Omit the images and reproduce the rest of the entries exactly.

────────────────────────────────────────

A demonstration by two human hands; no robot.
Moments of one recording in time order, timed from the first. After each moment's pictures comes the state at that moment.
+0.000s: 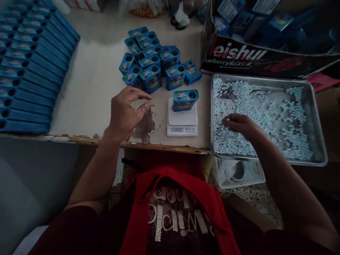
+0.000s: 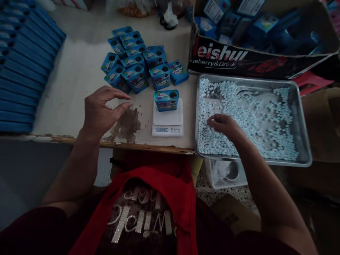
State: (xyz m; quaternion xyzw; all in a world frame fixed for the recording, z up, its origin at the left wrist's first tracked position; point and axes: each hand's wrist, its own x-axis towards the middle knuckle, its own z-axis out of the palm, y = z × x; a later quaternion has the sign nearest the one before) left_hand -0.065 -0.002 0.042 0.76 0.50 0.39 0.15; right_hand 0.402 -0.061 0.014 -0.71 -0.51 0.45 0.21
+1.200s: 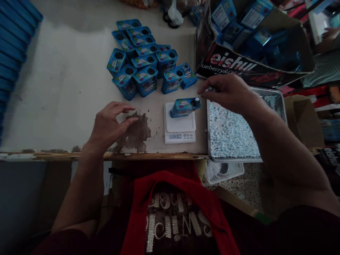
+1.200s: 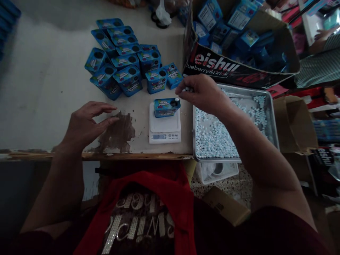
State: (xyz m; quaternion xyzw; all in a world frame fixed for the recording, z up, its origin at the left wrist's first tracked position) left_hand -0.118 0.007 -0.010 0.73 0.53 0.35 0.25; right_hand 0.290 0.057 0.117 -0.53 -0.78 0.28 0.19
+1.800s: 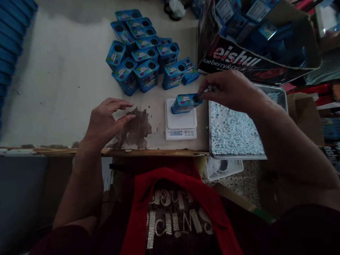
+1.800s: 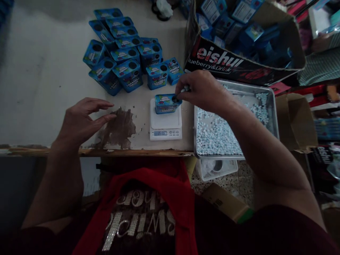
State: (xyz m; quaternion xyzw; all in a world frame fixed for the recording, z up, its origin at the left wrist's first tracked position) left_hand -0.127 0.002 -0.011 0.72 0.55 0.33 0.26; right_hand 0.280 0.053 0.122 -0.51 -0.81 0.25 0.15
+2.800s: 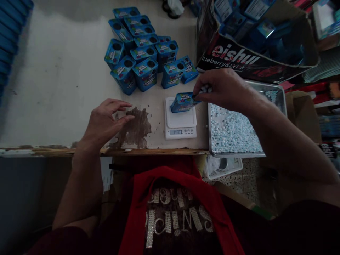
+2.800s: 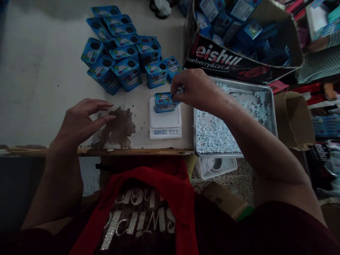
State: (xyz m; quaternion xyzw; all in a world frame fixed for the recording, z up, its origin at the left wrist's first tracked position) left_hand -0.132 -0.001 -0.005 0.73 0.55 0.27 0.30; right_hand 0.248 0.046 0.143 -0.55 -0.82 0.17 0.03
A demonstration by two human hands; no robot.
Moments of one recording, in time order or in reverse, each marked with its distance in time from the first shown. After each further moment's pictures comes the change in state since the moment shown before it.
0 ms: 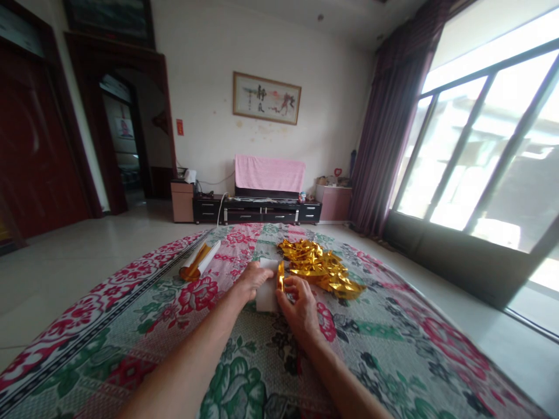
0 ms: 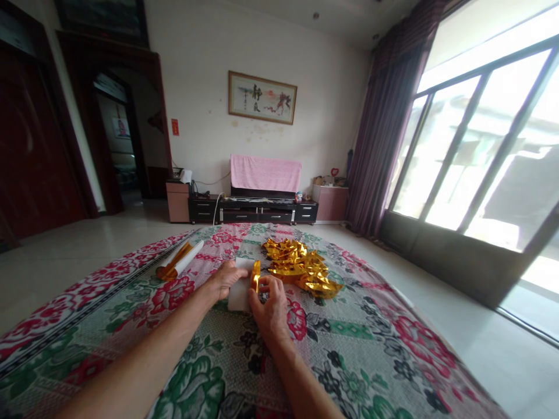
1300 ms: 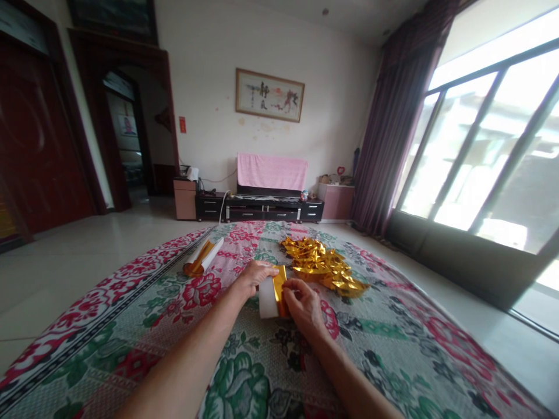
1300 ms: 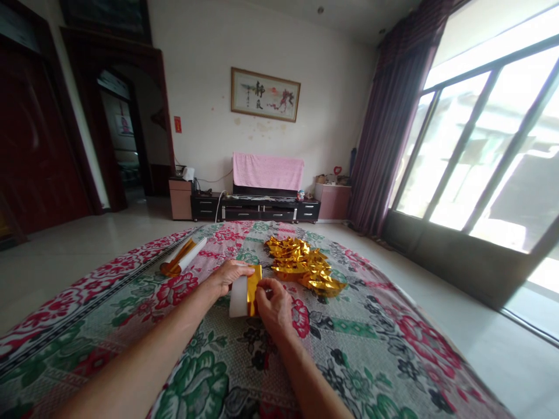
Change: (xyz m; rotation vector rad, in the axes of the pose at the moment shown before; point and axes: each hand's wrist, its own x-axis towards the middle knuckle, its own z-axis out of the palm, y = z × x) left_hand 0.013 -0.009 -0.012 0.014 -0.050 -0.077; right_hand 0.000 0.004 0.000 0.095 -0.103 0.203
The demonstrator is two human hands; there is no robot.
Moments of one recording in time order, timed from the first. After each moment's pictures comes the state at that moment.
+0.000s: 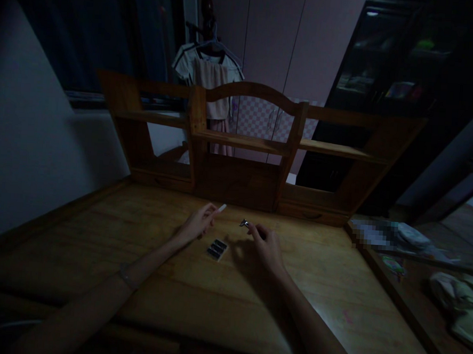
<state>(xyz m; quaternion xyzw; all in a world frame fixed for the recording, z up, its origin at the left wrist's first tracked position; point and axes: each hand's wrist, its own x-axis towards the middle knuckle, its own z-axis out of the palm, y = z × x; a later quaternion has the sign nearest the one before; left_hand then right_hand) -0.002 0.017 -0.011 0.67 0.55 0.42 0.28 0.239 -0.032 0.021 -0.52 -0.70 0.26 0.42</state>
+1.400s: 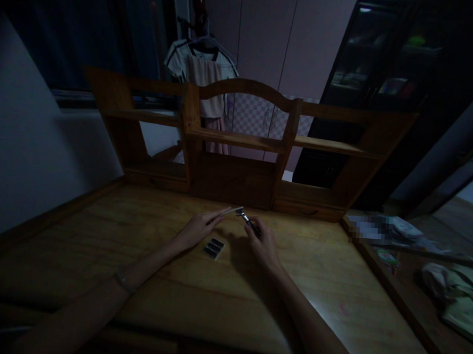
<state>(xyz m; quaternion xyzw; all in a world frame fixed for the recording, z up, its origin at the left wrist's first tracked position) 0.017 -0.008 0.014 0.79 0.45 0.38 0.16 0.242 -0.029 0.011 -0.46 -0.72 0.25 0.46</state>
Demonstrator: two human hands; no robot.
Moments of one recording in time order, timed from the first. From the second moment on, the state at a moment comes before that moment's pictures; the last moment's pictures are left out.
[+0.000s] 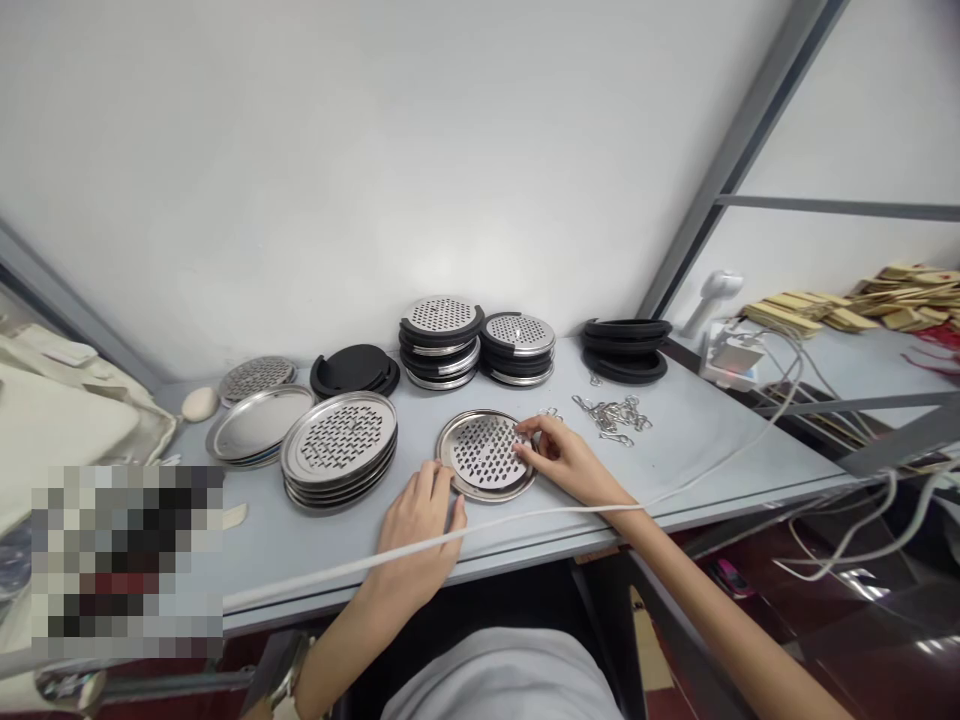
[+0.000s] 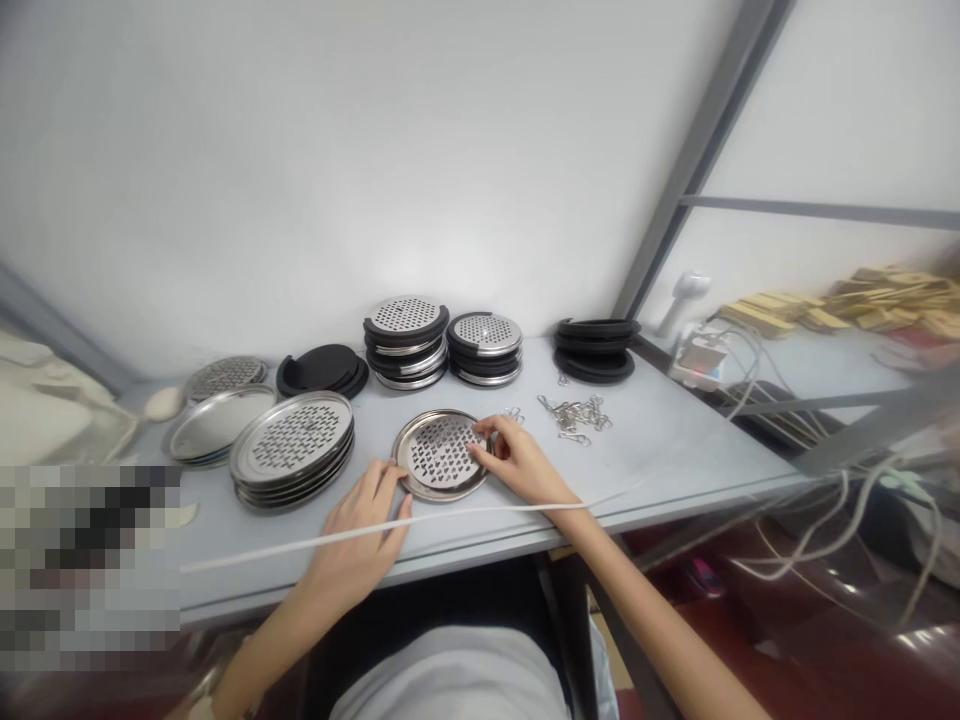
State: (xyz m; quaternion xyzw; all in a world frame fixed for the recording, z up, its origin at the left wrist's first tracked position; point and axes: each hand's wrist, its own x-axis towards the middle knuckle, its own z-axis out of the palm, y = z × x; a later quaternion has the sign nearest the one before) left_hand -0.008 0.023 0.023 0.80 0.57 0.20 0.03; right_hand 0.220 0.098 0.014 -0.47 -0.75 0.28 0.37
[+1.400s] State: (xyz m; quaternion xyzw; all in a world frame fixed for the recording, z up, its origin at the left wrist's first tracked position) left_hand -0.008 0.026 0.016 0.80 0.56 0.19 0.00; right_hand 0.218 0.075 0.031 -0.30 -0.90 0.13 0.29
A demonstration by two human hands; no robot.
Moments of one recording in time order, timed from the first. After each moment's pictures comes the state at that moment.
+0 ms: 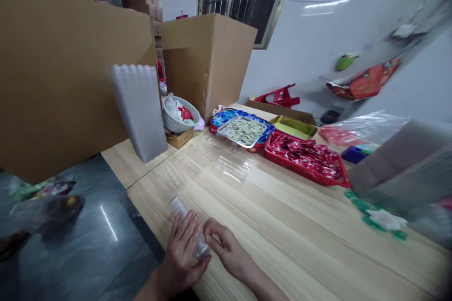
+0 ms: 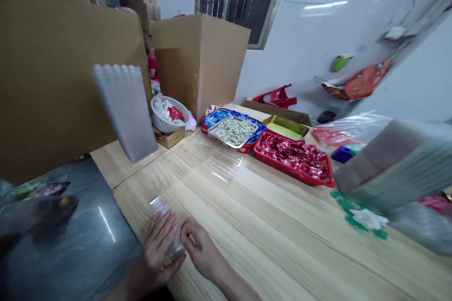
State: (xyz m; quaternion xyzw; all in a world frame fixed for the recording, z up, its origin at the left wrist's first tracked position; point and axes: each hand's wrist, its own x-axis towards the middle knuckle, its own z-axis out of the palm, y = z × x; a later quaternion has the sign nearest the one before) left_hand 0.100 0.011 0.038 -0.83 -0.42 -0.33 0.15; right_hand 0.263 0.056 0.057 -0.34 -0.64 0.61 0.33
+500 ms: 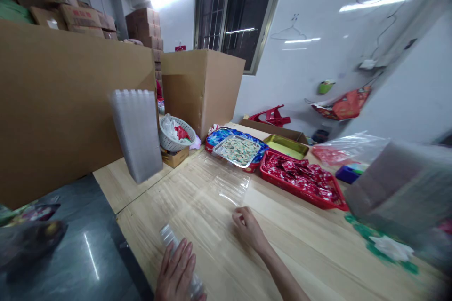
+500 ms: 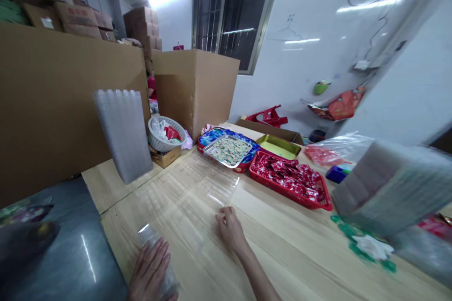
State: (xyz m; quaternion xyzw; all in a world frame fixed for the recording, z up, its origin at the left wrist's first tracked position) left_hand 0.096 0.036 0.009 -0.79 -0.37 -0.38 0.29; right_hand 0.342 0.163 0.031 -0.56 -0.59 0.41 0.39
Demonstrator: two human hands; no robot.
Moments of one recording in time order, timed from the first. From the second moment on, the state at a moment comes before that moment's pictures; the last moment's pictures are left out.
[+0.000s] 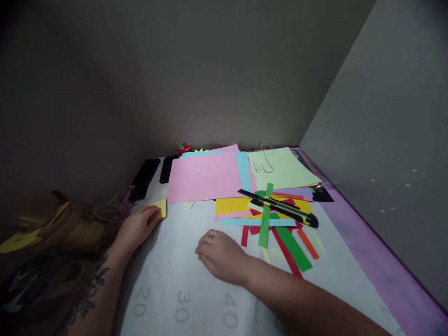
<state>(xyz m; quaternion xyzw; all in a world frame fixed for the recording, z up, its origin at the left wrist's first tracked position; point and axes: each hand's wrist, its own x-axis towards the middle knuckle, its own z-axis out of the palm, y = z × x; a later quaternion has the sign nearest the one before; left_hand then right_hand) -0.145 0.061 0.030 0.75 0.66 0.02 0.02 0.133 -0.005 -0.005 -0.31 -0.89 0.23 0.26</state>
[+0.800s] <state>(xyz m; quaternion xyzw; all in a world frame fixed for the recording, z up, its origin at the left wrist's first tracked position) -0.140 0.064 0.018 0.78 0.63 -0.04 -0.04 0.154 -0.011 -0.004 -0.38 -0.89 0.24 0.07</state>
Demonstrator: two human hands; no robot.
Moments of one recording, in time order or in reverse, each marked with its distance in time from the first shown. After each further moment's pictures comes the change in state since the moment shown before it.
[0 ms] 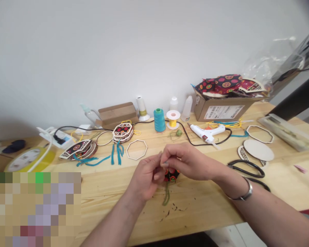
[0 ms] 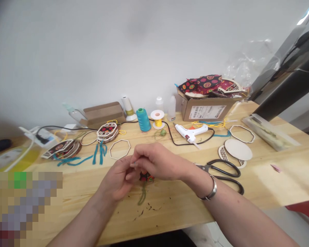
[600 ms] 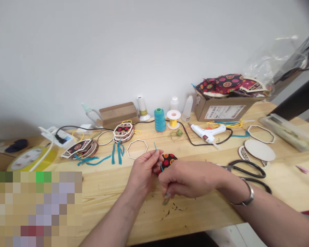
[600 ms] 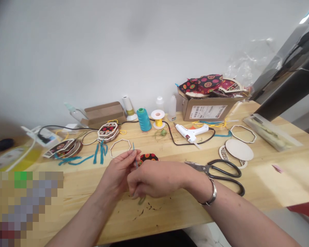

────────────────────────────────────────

TASK OUTPUT:
A demonstration by two human hands; no robot.
Moments of one recording in time order, timed from the first. After each moment's pictures comes the state at that moment.
+0.000s: 
+0.000s: 
State: (xyz m; quaternion xyzw; all in a world frame fixed for the recording, z up, its origin at the left wrist's first tracked position; point and axes: each hand's wrist, its own x-axis towards the middle knuckle, its own z-axis out of the palm, y = z × x; a later quaternion has the sign nearest the one before) left_hand -0.065 -0.002 0.042 0.76 0.50 0.39 0.15; right_hand 0.402 -0.061 0.014 -0.71 -0.51 0.45 0.21
+1.200s: 
+1.200s: 
State: (xyz m; quaternion xyzw; all in a world frame fixed for the recording, z up, its origin at the left wrist's first tracked position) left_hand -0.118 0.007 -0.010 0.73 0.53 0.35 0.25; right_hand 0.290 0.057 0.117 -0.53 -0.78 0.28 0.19
+1.800s: 
+1.800s: 
State: (xyz m; quaternion xyzw; all in a world frame fixed for the recording, z up, its origin at the left wrist's first tracked position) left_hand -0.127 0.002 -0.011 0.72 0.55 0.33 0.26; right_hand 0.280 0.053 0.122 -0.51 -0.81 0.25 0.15
+2.800s: 
+2.800s: 
State: (xyz m; quaternion xyzw; all in a world frame fixed for the recording, z up, its origin at the left wrist's first tracked position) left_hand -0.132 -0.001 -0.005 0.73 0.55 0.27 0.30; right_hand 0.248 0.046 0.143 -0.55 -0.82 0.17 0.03
A demonstration by two human hands; no robot.
Moments of one recording, in time order or in reverse, each marked with its distance in time from the first shown. After each further moment's pictures comes the change in state since the moment shown before it.
0 ms: 
0 ms: 
1300 ms: 
1300 ms: 
Change: (xyz m; rotation vector rad, in the axes of the pose at the moment shown before; point and axes: each hand's wrist, its own x-axis towards the middle knuckle, its own z-axis out of the palm, y = z × x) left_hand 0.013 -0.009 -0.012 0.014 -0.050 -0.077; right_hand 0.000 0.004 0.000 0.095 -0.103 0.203
The demonstrator is two human hands; there is no robot.
Moments of one recording in time order, timed from the first. After each moment's pictures comes the state at that moment.
+0.000s: 
<state>(xyz m; quaternion xyzw; all in a world frame fixed for the recording, z up, its origin at the left wrist's first tracked position; point and axes: each hand's wrist, its own x-axis towards the middle knuckle, its own z-axis out of the palm, y = z × x; a later quaternion has the sign nearest the one before; left_hand then right_hand) -0.002 0.017 -0.011 0.67 0.55 0.42 0.28 0.239 -0.032 0.021 -0.52 -0.70 0.26 0.42</state>
+1.400s: 
<state>(xyz m; quaternion xyzw; all in a world frame fixed for the recording, z up, its origin at the left wrist's first tracked position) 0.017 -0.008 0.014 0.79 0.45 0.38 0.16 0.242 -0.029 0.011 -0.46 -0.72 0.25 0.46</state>
Demonstrator: two human hands; no robot.
Moments of one recording in time order, timed from the first. From the second moment on, the state at a moment comes before that moment's pictures; the last moment's pictures are left out.
[+0.000s] 
[+0.000s] 
State: (xyz m; quaternion xyzw; all in a world frame fixed for the recording, z up, its origin at the left wrist's first tracked position; point and axes: each hand's wrist, its own x-axis towards the middle knuckle, its own z-axis out of the palm, y = z × x; a later quaternion has the sign nearest the one before) left_hand -0.008 0.023 0.023 0.80 0.57 0.20 0.03; right_hand 0.220 0.098 0.014 -0.47 -0.75 0.28 0.37
[+1.400s] State: (xyz m; quaternion xyzw; all in a world frame fixed for the recording, z up, its origin at the left wrist's first tracked position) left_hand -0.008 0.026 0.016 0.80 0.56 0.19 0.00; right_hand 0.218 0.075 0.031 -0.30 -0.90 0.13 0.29
A demonstration by two human hands; no robot.
Moments of one recording in time order, timed from the first. After each moment's pictures comes the state at that moment.
+0 ms: 
+0 ms: 
State: (xyz m; quaternion xyzw; all in a world frame fixed for the recording, z up, its origin at the left wrist's first tracked position; point and axes: each hand's wrist, its own x-axis towards the middle knuckle, its own z-axis out of the palm, y = z × x; a later quaternion has the sign nearest the one before) left_hand 0.100 0.011 0.038 -0.83 -0.42 -0.33 0.15; right_hand 0.263 0.056 0.057 -0.34 -0.64 0.61 0.33
+500 ms: 
+500 ms: 
State: (xyz m; quaternion xyzw; all in a world frame fixed for the recording, z up, its origin at the left wrist's first tracked position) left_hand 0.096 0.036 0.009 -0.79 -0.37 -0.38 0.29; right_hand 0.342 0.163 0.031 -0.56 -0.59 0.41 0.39
Demonstrator: two human hands; no robot.
Moments of one recording in time order, timed from the first. From the second moment on, the state at a moment comes before that moment's pictures; the last moment's pictures are left out.
[+0.000s] 
<state>(xyz m; quaternion xyzw; all in a world frame fixed for the recording, z up, its origin at the left wrist's first tracked position; point and axes: each hand's wrist, its own x-axis towards the middle knuckle, its own z-axis out of the palm, y = z × x; a later quaternion has the sign nearest the one before; left_hand then right_hand) -0.145 0.061 0.030 0.75 0.66 0.02 0.02 0.133 -0.005 -0.005 -0.31 -0.89 0.23 0.26</state>
[+0.800s] <state>(xyz m; quaternion xyzw; all in a world frame fixed for the recording, z up, its origin at the left wrist's first tracked position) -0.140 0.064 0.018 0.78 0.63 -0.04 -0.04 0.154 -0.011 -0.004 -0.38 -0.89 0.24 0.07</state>
Demonstrator: two human hands; no robot.
Moments of one recording, in time order or in reverse, each marked with its distance in time from the first shown. After each further moment's pictures comes the change in state since the moment shown before it.
[0 ms] 
[0 ms] 
[600 ms] 
[600 ms] 

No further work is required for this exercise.